Great article. I'll be following along. Would like to learn more about the robotics space.

- I've heard the advantage of ROS besides the architecture is the ecosystem (driver integrations, etc). Is that not an issue because the arm supports a Python SDK OOTB?

- Any issues you've been running into with this setup?

- How do you determine if a session recording is good enough for training? Is 50/100 samples really all you need?

▲

mplappert 2 days ago | parent [-]

Glad you like it!

Re your questions:

- The driver situation turned out totally fine; I intentionally picked HW with good python sdk support so that was very painless.
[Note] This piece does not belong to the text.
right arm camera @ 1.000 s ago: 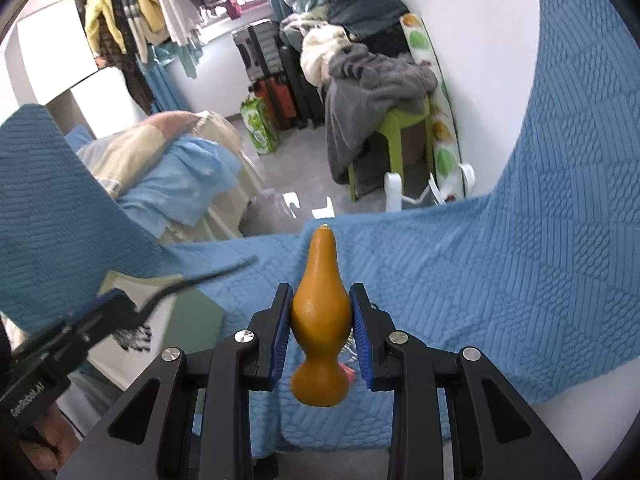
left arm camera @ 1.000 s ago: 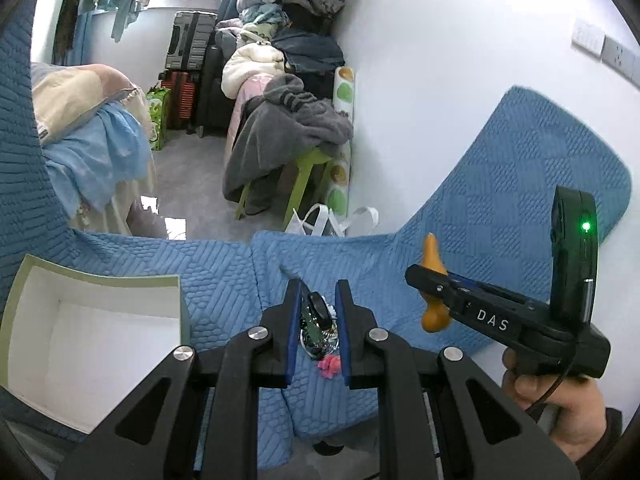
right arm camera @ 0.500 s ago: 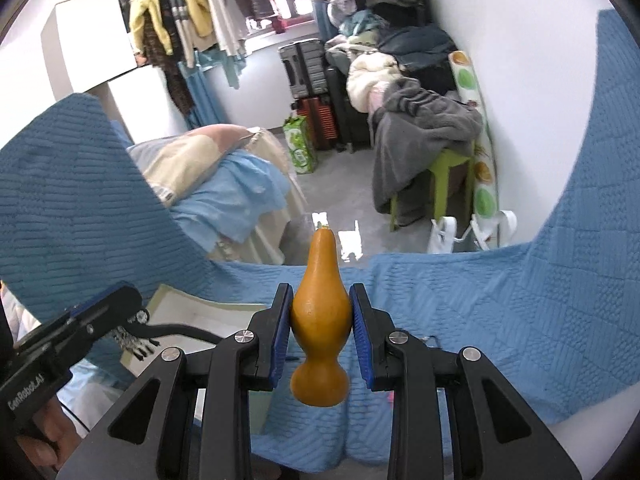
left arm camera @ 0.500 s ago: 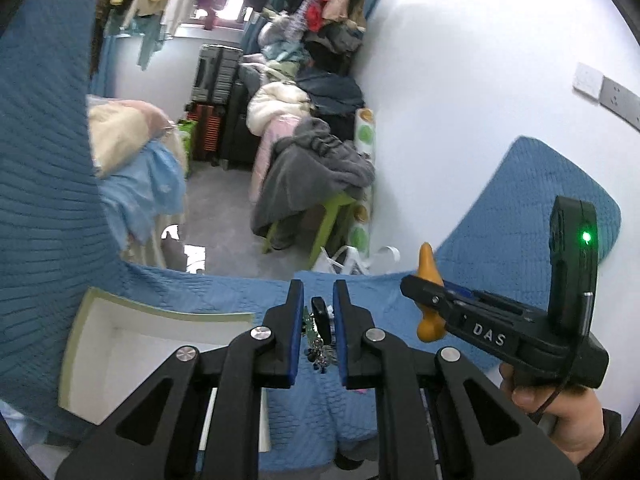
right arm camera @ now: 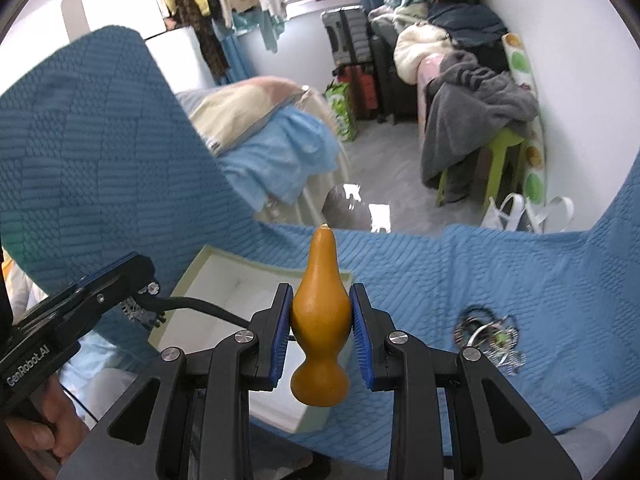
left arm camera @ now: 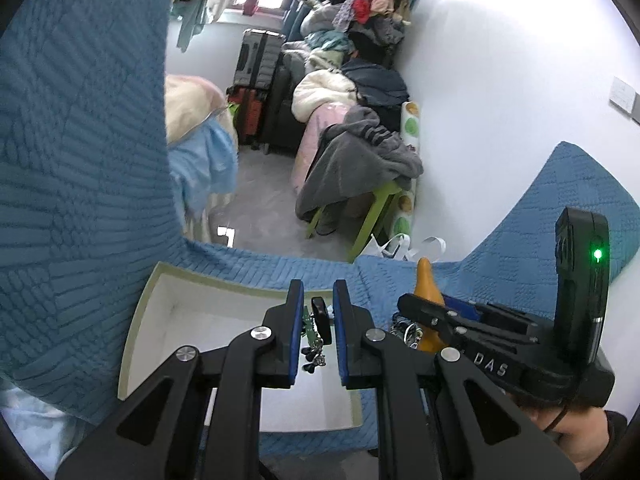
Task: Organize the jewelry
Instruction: 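Carry the pendant and hair clip over the white box with both tools, then open the right tool to drop the pendant while the left tool releases the clip into the box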
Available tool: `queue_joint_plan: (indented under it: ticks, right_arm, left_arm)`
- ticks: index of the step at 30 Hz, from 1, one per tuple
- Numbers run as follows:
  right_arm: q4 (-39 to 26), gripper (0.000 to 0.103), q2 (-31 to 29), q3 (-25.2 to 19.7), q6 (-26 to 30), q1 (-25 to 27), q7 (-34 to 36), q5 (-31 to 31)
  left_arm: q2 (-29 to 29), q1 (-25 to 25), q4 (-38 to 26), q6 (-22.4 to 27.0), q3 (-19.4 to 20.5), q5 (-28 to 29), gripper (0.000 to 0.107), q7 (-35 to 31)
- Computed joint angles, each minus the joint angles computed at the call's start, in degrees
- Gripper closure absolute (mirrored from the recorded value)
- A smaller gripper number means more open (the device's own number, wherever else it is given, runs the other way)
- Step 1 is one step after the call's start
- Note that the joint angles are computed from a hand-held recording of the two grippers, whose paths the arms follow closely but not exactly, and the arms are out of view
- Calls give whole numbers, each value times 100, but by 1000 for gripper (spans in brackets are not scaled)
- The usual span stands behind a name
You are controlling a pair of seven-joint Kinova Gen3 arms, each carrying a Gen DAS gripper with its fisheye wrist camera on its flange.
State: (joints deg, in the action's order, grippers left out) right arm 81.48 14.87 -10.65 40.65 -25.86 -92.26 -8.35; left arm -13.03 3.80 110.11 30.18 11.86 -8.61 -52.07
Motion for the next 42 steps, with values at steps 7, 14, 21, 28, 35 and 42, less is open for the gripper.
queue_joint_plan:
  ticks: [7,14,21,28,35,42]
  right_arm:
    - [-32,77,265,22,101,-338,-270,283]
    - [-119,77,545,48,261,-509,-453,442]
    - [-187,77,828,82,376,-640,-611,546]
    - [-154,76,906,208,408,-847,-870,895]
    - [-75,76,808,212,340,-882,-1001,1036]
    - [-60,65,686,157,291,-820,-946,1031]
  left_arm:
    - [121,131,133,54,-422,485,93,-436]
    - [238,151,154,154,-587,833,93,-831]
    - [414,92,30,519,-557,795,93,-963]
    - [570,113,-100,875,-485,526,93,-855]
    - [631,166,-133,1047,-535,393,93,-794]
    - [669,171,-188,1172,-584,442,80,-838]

- The static camera (the C920) is not super great; it drops frames and sometimes cuts out. We’ll see how that goes but it’s probably the clostest thing I want to swap right now. Another issue is reach of the arm when forcing the worst to be axis parallel with the table; you cannot get very far away. The chess setup demo in the video gives an example: I can just reach the row of pawns and beyond that it’s out of reach.
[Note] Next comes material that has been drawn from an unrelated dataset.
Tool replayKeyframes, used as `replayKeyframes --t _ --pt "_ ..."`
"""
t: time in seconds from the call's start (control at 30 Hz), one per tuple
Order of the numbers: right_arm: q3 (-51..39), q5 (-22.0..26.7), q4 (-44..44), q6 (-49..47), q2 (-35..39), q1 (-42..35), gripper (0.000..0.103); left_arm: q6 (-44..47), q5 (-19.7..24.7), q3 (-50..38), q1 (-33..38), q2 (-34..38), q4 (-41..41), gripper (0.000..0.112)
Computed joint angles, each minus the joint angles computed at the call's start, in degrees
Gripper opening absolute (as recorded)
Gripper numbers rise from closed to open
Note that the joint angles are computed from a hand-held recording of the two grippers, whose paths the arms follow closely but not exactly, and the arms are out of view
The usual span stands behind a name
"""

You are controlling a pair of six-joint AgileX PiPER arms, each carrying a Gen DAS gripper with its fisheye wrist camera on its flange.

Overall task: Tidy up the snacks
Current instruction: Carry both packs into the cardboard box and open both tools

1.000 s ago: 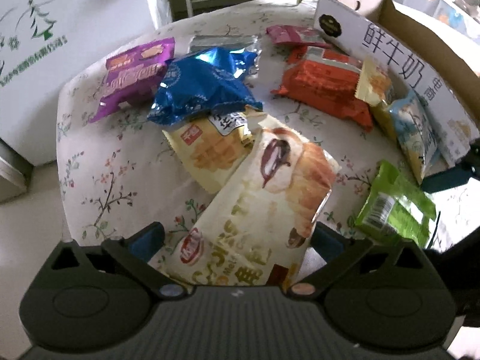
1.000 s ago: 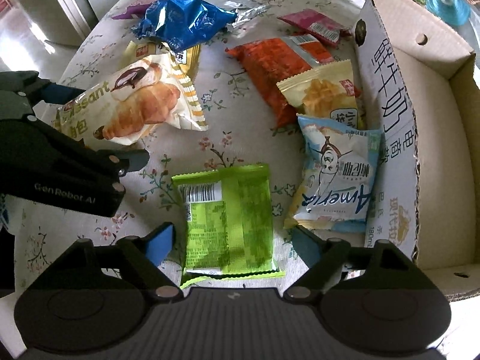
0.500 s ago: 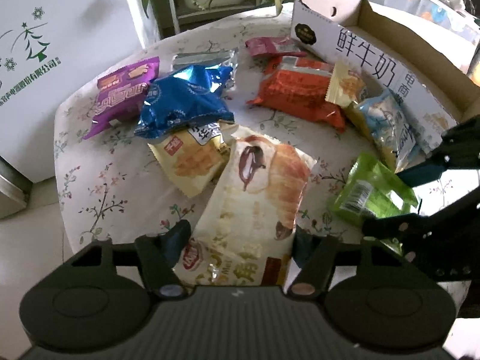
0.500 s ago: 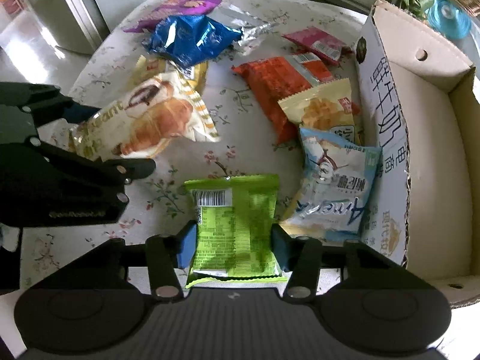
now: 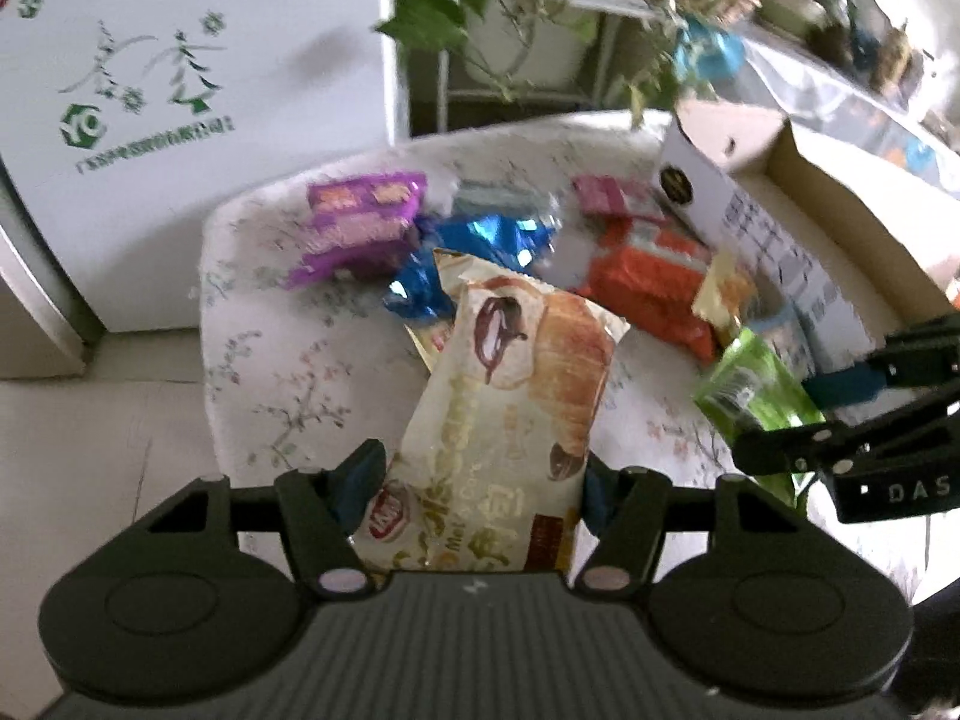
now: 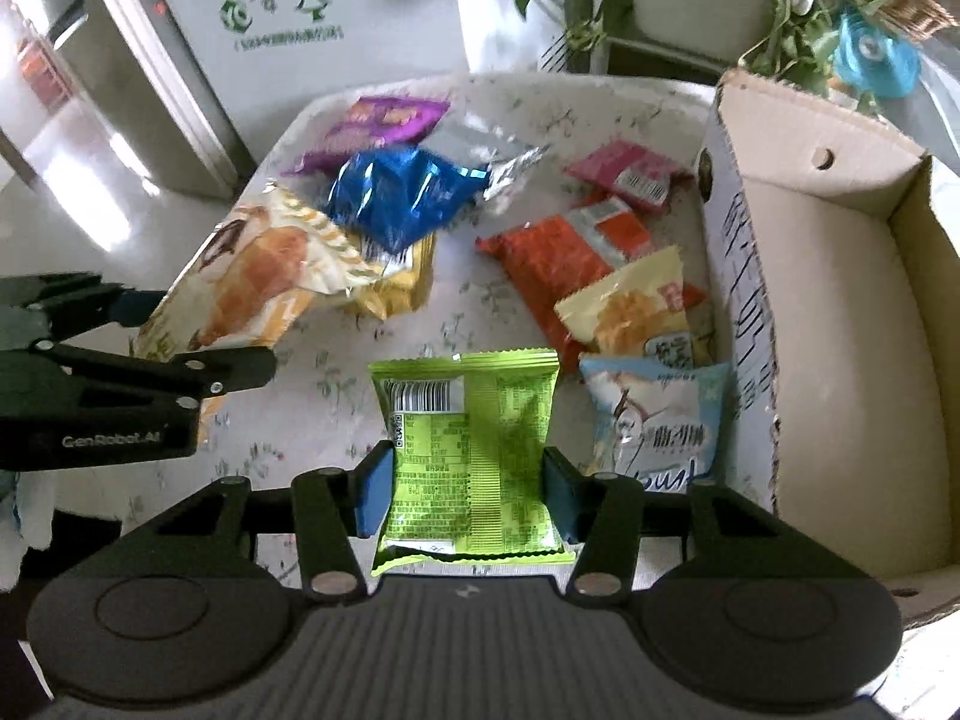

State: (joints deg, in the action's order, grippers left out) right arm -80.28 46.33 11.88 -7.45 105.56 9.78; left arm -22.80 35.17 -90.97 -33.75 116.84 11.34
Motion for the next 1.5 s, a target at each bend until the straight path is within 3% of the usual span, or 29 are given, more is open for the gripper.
replayKeyframes --t 0.67,1.3,1.5 --pt "-0.44 -7.46 0.42 6.94 -4.78 -8.88 0.058 -10.88 -0.82 -12.7 -3.97 5.51 2.93 0.064" --pt "-1.52 -8.79 -3.41 20.12 -6.12 -17.45 0.058 -6.5 0.62 -31.6 -9.03 16.24 -4.72 0.064" --pt "-2.01 -7.51 -6.42 25.46 -5.61 -18.34 0.058 -3.46 5.1 -43.22 -10.58 22.68 -8.61 0.064"
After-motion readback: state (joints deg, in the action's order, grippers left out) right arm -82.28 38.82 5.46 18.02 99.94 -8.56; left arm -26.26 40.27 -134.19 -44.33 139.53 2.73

- I don’t know yet! The 50-100 figure comes from the ACT and diffusion policy papers but it depends on the type of task. For fine tuning my sense is that you only need a few hours worth of demos to get good results with pi0.5 etc. a big reason I’m doing this project is that I want to try all of this myself, so the next posts definitely will talk about that

	▲	b89kim a day ago \| parent [-]
		I could confirm 50-100 demonstrations are enough for fine-tuning pi0/pi05. I did research with aloha and humanoid. It works from 20~40ep(5~10min) but success rate would be 70~80%. Pi0 tech paper suggests to use over 1~4 hours of data. I could get 95% success rate for pick&place with 1 hour of humanoid. Anyway, required hours for good SR depend on generality of data. Long Horizon task over 5 min is not working as paper because PI removed high level(subtask) reasoning part in released pi05.